▶ Problem details
Transcribe the records word for word, beginning with the first line and ending with the line that contains "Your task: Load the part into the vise"; include nothing else.

▶ Source information

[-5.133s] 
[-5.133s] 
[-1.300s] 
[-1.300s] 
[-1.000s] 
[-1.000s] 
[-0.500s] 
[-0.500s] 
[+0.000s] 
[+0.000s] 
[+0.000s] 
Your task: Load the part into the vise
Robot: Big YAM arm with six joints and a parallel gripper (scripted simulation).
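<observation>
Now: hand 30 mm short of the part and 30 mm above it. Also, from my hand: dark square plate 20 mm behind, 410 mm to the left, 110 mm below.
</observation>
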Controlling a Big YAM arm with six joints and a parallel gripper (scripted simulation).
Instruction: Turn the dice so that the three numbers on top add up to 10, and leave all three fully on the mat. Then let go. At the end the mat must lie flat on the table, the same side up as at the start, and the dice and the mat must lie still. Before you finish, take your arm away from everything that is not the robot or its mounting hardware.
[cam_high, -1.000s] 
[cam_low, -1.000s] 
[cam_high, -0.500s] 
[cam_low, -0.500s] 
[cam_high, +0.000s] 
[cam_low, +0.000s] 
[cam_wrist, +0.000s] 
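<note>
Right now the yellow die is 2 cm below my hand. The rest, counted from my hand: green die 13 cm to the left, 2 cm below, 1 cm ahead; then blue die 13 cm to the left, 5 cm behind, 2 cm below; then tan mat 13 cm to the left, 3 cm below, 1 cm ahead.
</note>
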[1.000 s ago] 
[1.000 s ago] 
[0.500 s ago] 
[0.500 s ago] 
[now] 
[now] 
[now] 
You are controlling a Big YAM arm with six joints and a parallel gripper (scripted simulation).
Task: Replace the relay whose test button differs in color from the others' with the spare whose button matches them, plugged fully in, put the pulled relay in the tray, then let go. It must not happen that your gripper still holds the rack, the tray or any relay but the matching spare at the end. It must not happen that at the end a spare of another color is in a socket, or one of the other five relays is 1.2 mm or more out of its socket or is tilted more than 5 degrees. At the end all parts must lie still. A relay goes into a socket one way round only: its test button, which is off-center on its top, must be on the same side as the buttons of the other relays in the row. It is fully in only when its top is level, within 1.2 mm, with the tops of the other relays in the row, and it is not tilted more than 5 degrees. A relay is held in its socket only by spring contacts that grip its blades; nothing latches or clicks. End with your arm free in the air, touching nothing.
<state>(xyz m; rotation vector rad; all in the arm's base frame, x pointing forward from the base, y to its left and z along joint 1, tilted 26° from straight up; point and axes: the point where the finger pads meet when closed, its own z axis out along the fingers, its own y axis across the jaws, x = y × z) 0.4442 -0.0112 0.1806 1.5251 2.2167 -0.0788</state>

▶ Problem solution
[-5.133s] 
[-5.133s] 
[-1.300s] 
[-1.300s] 
[-1.000s] 
[-1.000s] 
[-0.500s] 
[-0.500s] 
[+0.000s] 
[+0.000s] 
[+0.000s] 
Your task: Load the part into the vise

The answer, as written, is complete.